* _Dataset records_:
====
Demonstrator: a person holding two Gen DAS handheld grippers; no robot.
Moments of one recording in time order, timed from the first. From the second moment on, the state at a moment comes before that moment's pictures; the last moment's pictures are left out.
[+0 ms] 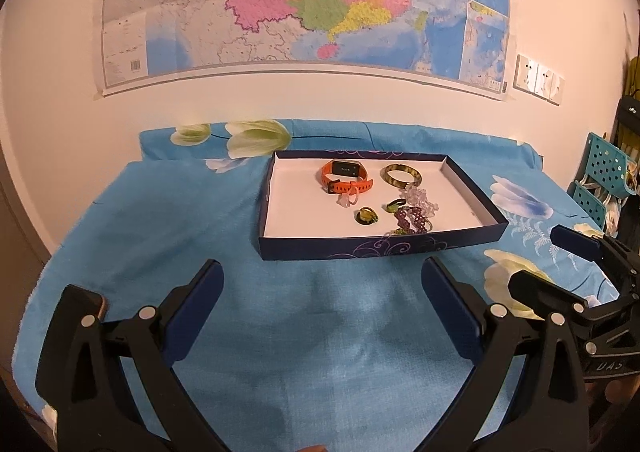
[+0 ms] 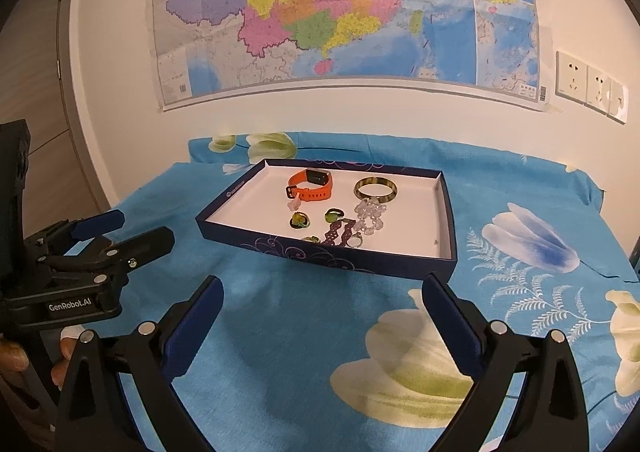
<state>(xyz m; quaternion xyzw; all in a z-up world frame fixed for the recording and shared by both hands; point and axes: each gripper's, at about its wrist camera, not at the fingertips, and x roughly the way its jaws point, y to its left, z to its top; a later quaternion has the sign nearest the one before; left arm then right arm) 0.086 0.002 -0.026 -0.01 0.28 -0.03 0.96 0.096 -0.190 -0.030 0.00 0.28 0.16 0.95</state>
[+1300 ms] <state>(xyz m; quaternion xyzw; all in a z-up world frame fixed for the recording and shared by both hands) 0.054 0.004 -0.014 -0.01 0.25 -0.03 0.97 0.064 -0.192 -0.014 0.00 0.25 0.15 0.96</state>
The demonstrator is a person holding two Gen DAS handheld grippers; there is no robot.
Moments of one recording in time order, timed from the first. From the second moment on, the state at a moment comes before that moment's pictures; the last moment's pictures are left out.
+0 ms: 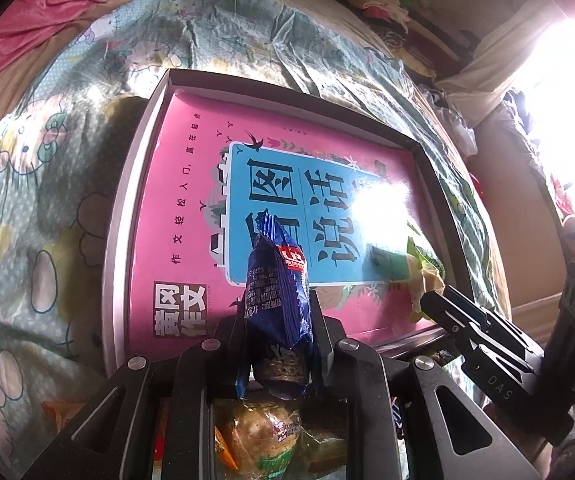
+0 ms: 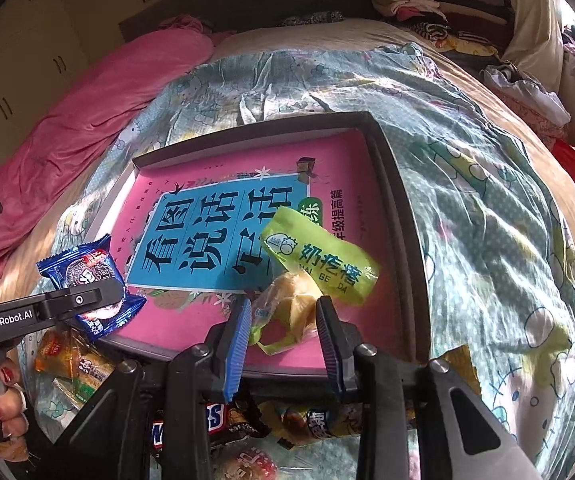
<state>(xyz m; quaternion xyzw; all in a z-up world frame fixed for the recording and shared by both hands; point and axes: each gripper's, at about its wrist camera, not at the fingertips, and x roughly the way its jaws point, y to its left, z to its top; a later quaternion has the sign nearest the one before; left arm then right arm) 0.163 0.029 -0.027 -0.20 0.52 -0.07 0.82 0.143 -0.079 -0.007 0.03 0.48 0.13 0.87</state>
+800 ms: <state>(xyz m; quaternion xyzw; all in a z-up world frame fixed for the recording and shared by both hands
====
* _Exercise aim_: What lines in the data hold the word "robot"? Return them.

* _Result of this exercise_:
Demonstrator: a person holding two Gen DAS handheld grippers; no robot.
The demonstrator is a person holding two Gen DAS handheld grippers; there is no robot.

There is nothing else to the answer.